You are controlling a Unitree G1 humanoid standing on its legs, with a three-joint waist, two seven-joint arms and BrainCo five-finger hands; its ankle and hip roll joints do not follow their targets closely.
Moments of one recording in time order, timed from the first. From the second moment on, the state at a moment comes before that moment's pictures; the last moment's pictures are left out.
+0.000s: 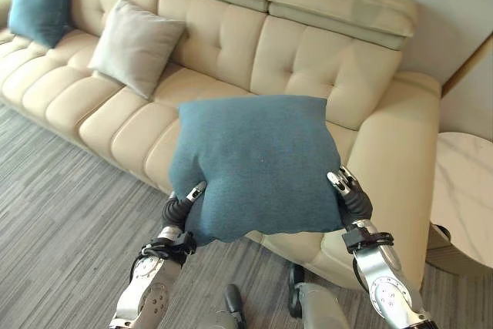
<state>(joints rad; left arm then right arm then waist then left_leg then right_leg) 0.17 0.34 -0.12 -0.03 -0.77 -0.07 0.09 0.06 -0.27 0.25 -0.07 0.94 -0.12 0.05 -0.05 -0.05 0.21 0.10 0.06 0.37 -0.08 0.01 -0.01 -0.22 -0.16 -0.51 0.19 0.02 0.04</state>
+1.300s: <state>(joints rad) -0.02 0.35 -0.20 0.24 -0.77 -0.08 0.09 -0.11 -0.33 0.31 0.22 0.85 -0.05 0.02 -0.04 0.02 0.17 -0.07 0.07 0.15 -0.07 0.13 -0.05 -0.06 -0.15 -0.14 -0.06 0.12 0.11</state>
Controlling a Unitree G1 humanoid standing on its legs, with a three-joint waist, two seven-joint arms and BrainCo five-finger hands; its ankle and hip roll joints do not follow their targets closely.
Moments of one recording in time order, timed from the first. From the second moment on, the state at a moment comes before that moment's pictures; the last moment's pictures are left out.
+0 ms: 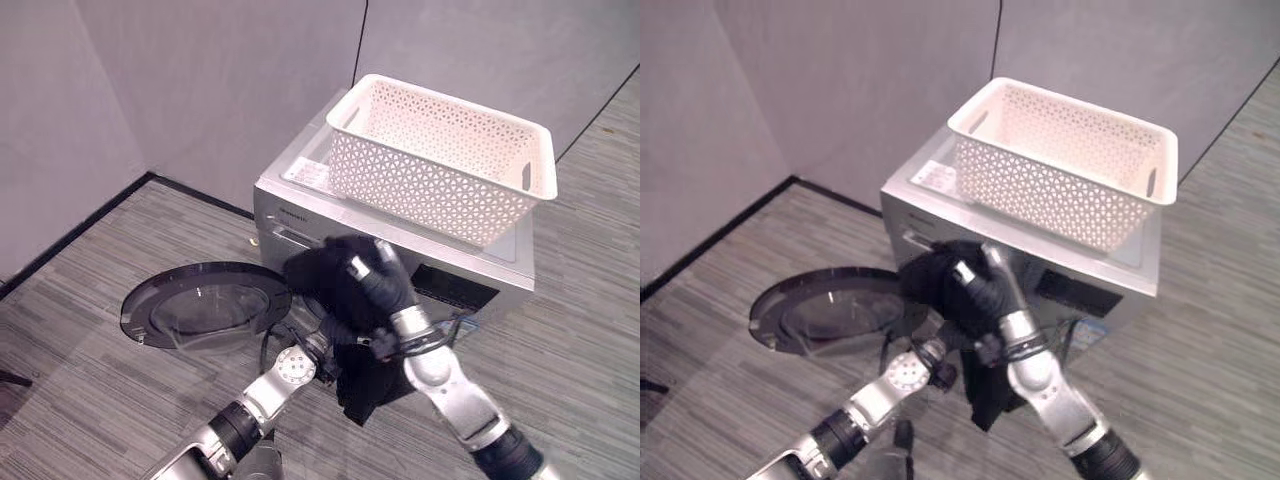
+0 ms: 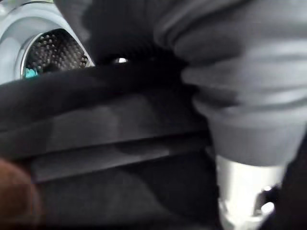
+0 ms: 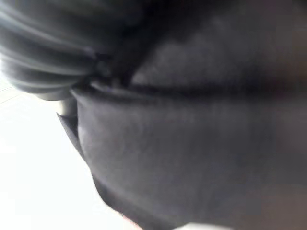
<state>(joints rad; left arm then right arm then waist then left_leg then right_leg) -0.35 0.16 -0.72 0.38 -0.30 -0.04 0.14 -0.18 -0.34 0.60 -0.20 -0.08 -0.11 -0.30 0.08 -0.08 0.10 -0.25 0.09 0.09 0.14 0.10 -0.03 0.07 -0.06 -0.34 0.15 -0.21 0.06</state>
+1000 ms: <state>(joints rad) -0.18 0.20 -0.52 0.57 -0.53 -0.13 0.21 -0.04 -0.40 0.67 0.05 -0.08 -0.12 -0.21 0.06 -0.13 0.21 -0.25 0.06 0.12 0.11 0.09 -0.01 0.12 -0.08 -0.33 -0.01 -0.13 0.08</state>
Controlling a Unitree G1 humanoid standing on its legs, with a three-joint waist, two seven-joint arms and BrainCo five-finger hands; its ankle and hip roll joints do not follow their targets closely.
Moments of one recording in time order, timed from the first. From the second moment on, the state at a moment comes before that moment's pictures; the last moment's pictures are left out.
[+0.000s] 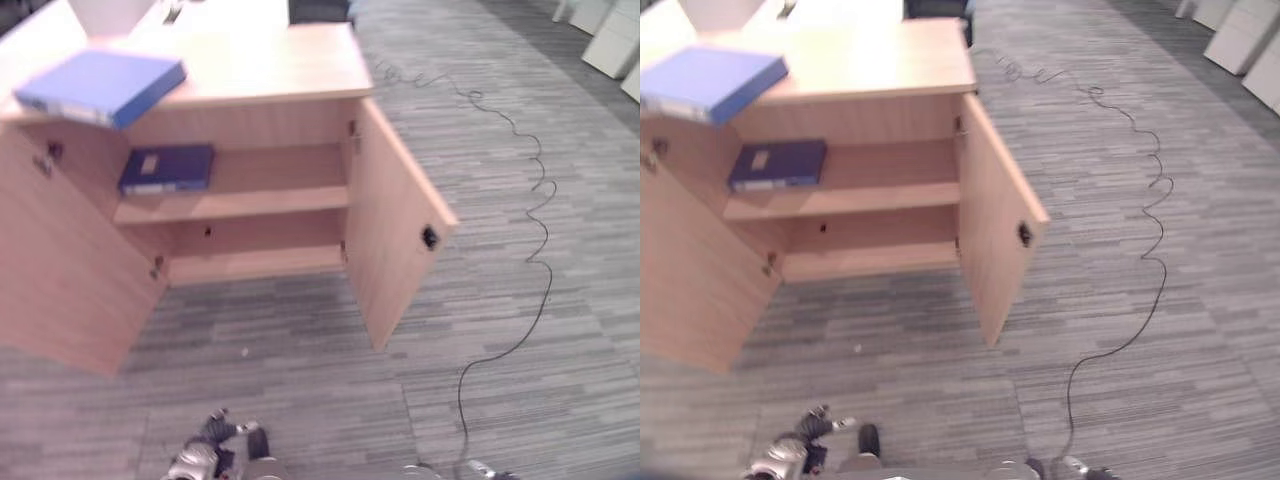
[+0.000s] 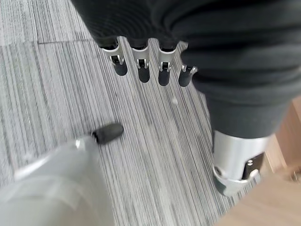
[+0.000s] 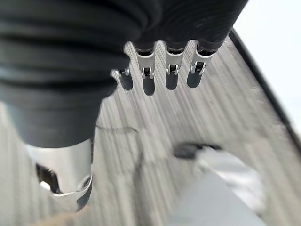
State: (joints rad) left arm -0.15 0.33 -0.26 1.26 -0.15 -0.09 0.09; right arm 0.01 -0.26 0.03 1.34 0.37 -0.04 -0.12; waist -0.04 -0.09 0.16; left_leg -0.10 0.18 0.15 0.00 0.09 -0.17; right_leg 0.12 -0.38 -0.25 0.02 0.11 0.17
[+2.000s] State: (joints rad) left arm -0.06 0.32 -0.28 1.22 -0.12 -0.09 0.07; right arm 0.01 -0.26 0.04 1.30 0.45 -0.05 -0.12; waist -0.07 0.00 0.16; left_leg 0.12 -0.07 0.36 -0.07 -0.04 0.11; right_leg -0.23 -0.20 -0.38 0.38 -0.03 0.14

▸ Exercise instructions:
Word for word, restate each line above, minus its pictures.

▸ Task response:
You are controlling a Unitree G1 humanoid standing on its legs, with a three-joint waist, two seven-joint arms and BrainCo five-finger hands; its ankle and hip roll joints do not follow their targets closely.
Moments of one recording in time order, timed from the first. From the second moment on, the state at a moment comes before that moment's pictures; the last moment's pictures are left out.
+0.000s: 
<state>(joints rad; left arm then right arm then waist then left_leg then right_leg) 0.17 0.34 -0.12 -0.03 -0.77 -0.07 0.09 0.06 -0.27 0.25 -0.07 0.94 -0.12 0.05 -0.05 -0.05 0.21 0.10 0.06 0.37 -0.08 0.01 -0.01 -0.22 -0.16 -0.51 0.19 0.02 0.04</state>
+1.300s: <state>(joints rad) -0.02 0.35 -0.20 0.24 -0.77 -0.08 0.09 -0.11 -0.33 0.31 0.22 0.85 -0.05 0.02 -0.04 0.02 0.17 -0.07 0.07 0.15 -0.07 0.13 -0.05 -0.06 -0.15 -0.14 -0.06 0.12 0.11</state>
Controlling a Unitree G1 humanoid standing on its legs, with a three-joint waist, two seven-joint arms and BrainCo five-finger hands; its ankle and hip roll joints do not follow their targets closely.
Moments of one recording in time order, timed from the first. From the second moment on, the state at a moment comes before that moment's pictures; the last moment's pictures are left out.
+0 ms: 
+0 ms: 
+0 ms: 
<state>(joints rad; left arm then right arm then waist then left_leg then right_leg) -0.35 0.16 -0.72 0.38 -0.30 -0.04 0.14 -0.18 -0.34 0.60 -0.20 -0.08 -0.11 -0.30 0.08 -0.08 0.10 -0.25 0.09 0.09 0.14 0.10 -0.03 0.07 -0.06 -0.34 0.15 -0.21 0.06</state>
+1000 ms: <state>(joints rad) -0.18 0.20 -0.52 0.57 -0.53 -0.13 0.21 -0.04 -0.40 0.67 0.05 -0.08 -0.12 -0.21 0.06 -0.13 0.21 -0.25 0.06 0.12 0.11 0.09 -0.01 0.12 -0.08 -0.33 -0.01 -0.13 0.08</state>
Controlling a Unitree G1 humanoid standing on its legs, with a three-joint waist, two seven-joint arms and BrainCo five-finger hands; its ankle and hip roll joints do not follow their targets closely.
Moments of one recording in time order, timed from the first. From the second moment on, the state at a moment comes before that moment's pictures; the last moment's pictures are left out.
[+0.000s] 
[+0.000s] 
[+0.000s] 
State: (joints rad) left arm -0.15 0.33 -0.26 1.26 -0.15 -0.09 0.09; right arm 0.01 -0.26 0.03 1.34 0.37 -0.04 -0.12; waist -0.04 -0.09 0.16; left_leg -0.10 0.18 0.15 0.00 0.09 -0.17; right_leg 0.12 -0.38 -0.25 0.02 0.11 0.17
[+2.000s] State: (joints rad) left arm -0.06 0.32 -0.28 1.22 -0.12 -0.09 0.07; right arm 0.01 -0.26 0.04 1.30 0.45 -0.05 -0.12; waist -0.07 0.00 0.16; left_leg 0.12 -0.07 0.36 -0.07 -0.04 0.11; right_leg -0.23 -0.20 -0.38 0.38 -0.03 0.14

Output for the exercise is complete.